* [YOUR ASSIGNMENT]:
A single number is needed: how many lines of the data below contain "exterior".

━━━━━ EXTRACTED ENTRIES ━━━━━

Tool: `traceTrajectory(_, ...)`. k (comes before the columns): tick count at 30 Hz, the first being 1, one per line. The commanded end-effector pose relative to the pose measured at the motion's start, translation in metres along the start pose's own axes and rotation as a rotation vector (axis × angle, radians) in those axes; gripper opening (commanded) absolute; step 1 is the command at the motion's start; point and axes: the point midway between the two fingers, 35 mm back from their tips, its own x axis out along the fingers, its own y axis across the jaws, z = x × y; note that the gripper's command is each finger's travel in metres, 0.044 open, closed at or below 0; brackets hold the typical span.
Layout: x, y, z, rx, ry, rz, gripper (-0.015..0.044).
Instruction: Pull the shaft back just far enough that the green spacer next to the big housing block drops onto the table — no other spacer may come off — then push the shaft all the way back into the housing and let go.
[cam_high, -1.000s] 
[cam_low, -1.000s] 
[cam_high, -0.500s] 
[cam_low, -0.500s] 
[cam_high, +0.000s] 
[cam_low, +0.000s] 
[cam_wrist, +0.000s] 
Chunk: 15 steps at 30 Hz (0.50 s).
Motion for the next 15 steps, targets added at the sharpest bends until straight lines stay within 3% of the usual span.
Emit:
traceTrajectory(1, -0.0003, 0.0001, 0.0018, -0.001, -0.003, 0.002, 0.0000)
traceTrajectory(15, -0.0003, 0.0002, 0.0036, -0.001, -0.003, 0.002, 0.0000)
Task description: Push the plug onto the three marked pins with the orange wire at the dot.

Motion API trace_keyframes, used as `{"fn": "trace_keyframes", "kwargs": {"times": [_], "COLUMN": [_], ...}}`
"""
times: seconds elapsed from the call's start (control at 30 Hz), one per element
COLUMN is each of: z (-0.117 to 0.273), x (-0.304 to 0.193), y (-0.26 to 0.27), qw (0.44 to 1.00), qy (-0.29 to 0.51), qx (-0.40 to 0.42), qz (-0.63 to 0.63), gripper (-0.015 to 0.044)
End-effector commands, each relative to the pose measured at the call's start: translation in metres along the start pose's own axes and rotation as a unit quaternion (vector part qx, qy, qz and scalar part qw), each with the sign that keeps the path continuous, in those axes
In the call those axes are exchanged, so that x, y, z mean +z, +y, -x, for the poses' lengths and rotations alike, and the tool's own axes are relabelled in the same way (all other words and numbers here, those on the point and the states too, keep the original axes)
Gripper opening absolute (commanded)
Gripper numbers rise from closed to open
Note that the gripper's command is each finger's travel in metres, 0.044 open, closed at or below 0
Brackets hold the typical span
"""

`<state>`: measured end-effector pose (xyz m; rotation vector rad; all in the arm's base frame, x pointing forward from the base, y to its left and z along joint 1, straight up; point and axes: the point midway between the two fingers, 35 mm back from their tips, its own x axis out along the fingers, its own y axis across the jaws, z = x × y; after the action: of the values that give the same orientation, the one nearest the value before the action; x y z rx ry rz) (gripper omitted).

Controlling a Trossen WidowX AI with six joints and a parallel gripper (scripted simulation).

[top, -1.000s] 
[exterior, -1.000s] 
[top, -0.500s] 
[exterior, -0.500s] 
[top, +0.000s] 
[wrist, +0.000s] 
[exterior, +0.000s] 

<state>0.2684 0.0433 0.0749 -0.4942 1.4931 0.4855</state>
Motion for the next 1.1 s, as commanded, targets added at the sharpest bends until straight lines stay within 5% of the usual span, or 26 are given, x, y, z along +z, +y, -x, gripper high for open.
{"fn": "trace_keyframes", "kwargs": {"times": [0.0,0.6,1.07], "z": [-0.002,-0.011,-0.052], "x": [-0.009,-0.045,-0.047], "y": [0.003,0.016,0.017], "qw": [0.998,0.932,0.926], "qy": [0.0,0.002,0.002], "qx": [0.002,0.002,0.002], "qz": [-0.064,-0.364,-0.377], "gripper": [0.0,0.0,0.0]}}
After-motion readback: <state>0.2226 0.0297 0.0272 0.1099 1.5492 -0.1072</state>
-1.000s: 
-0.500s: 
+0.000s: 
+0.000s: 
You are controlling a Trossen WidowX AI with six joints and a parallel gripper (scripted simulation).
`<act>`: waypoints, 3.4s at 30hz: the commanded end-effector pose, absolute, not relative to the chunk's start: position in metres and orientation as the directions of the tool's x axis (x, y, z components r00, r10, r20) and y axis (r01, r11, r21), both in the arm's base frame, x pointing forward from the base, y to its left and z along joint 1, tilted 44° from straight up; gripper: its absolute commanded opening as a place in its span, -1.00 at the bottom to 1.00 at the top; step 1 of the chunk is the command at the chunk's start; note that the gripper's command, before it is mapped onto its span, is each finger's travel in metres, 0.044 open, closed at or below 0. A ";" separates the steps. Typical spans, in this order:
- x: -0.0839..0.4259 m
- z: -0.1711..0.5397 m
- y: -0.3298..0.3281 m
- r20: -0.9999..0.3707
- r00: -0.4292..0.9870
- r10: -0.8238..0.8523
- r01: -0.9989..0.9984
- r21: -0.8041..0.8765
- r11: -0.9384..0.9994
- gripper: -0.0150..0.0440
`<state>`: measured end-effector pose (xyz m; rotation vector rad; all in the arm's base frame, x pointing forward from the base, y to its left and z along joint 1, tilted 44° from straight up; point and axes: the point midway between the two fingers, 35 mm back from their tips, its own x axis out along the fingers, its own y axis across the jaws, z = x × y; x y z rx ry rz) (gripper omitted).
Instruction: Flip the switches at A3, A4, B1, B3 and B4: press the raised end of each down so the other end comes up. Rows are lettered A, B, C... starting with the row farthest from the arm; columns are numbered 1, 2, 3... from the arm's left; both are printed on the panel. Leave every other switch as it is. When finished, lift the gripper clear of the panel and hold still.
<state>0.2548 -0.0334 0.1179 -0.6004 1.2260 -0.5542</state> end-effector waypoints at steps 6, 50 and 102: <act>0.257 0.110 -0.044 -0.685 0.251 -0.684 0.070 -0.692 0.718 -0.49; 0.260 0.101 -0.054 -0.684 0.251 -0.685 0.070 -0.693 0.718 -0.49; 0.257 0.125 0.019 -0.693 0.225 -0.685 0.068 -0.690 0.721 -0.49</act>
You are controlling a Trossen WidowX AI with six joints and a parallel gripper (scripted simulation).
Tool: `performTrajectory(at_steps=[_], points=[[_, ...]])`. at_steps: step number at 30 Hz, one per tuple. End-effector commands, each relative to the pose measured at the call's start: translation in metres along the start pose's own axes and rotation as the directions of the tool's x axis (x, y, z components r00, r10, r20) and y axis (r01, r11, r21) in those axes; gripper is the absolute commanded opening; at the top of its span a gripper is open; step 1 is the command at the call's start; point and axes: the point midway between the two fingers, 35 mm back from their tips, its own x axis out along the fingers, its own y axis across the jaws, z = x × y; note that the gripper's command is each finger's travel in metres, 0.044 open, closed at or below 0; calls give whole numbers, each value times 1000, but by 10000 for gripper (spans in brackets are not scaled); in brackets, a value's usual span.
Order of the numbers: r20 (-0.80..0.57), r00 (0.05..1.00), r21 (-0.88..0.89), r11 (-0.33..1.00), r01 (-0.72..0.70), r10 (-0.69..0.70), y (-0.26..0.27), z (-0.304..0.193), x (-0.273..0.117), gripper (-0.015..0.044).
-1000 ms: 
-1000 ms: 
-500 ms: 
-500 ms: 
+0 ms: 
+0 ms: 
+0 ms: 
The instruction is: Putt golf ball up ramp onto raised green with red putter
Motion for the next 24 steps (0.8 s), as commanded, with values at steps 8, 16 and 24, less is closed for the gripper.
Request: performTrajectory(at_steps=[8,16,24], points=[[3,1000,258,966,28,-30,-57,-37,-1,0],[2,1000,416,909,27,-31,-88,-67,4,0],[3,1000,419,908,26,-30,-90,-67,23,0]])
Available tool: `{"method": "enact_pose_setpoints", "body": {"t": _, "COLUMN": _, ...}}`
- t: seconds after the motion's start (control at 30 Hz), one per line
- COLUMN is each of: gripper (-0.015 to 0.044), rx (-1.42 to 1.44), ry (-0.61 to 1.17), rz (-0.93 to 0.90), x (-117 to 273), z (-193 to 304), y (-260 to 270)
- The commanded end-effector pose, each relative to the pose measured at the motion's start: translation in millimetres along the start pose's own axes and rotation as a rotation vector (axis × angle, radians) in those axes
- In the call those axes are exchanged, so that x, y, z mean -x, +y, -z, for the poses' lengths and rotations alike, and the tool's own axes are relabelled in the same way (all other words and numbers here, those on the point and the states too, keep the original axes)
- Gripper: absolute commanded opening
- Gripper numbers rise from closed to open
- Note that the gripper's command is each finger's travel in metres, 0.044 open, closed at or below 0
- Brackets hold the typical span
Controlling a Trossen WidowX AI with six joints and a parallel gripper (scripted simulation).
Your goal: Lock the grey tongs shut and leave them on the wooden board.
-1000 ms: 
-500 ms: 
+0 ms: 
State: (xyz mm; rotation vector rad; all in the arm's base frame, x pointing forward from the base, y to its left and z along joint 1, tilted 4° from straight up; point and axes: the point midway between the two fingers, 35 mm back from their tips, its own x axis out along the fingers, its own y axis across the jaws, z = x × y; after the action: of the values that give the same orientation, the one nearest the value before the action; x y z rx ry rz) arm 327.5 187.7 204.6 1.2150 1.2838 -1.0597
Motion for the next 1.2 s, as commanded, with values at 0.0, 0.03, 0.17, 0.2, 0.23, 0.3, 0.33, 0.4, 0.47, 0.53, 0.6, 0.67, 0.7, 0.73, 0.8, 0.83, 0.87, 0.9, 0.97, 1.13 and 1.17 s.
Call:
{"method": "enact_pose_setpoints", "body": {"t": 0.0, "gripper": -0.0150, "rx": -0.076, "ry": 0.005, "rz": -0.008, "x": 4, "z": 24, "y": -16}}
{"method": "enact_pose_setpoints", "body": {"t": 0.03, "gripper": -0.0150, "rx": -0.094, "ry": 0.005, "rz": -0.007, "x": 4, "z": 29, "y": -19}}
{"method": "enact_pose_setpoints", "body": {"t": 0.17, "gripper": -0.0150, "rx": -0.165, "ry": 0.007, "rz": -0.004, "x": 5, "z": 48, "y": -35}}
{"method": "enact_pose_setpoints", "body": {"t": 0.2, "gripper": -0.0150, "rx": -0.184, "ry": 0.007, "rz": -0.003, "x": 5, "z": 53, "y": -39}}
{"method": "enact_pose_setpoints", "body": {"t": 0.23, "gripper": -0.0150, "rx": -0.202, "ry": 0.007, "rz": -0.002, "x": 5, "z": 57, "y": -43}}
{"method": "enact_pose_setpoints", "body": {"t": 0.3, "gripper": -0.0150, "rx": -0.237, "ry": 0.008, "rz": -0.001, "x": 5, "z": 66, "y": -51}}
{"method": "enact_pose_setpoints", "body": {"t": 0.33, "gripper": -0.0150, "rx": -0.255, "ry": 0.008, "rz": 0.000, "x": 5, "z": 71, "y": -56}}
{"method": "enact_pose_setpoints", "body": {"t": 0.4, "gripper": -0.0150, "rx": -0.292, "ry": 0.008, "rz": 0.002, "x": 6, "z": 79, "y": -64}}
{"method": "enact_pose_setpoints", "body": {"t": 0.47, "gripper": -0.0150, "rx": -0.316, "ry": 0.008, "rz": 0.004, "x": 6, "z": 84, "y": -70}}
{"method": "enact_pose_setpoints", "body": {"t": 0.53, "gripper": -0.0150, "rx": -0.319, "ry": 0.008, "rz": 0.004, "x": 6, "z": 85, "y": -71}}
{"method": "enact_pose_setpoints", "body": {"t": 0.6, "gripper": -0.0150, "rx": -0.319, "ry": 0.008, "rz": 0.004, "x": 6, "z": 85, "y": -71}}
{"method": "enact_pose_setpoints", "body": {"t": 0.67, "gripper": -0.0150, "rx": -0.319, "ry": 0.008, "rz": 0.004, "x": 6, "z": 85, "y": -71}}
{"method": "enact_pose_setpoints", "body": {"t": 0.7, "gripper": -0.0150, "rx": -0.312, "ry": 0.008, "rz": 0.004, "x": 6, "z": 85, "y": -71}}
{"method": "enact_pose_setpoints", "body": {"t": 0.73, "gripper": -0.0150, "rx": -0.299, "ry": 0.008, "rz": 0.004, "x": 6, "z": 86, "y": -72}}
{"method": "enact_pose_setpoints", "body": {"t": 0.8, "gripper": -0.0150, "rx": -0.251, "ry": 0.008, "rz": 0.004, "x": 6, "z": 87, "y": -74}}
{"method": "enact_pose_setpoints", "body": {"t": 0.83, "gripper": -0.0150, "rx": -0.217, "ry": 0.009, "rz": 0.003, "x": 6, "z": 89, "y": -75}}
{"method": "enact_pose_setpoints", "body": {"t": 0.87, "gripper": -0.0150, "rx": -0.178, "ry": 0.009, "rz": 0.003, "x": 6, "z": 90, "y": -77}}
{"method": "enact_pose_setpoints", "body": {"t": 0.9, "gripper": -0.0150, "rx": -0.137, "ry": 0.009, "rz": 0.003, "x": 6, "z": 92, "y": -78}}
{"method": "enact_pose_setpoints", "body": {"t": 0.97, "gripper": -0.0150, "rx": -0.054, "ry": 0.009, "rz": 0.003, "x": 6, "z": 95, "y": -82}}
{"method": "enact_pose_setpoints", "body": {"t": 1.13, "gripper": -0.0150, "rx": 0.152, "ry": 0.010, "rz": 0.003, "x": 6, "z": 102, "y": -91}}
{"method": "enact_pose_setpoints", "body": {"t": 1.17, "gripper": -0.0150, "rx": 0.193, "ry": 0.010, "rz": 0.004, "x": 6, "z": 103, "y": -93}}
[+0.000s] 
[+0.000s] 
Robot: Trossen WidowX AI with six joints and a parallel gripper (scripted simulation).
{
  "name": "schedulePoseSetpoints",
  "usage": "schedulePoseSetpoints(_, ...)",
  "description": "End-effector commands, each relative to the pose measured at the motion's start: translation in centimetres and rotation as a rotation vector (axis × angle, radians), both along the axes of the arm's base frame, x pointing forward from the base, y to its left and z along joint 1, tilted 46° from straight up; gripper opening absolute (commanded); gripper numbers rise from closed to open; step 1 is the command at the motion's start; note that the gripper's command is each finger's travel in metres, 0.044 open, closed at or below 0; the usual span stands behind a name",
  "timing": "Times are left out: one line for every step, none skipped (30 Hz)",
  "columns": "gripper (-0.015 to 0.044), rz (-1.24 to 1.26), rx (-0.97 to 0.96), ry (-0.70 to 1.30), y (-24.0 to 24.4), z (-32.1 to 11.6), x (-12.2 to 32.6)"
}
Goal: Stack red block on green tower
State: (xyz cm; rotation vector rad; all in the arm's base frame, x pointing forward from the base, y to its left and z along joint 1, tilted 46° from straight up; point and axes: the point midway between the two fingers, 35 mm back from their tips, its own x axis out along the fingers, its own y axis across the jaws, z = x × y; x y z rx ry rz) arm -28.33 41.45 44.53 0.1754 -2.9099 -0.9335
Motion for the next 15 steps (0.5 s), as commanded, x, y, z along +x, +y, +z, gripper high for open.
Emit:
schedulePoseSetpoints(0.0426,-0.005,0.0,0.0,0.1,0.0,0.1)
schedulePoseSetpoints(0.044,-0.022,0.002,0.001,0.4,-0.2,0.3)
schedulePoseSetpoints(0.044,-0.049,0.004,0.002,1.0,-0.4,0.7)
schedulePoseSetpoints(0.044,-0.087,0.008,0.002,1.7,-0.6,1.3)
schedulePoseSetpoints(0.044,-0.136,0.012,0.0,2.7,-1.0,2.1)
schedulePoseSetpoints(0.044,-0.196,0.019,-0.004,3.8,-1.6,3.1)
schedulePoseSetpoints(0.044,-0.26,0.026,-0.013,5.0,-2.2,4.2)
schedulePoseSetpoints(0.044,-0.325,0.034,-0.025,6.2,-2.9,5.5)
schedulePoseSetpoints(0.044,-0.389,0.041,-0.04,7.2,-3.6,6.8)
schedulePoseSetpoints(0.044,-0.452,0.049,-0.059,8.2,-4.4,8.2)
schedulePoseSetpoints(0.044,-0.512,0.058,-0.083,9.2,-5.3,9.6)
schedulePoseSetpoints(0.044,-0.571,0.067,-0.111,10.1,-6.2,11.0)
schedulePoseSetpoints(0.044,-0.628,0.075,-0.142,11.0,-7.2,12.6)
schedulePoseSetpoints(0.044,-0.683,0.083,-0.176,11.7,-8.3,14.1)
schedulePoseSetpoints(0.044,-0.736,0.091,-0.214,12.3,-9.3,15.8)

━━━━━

* [TASK SOLUTION]:
3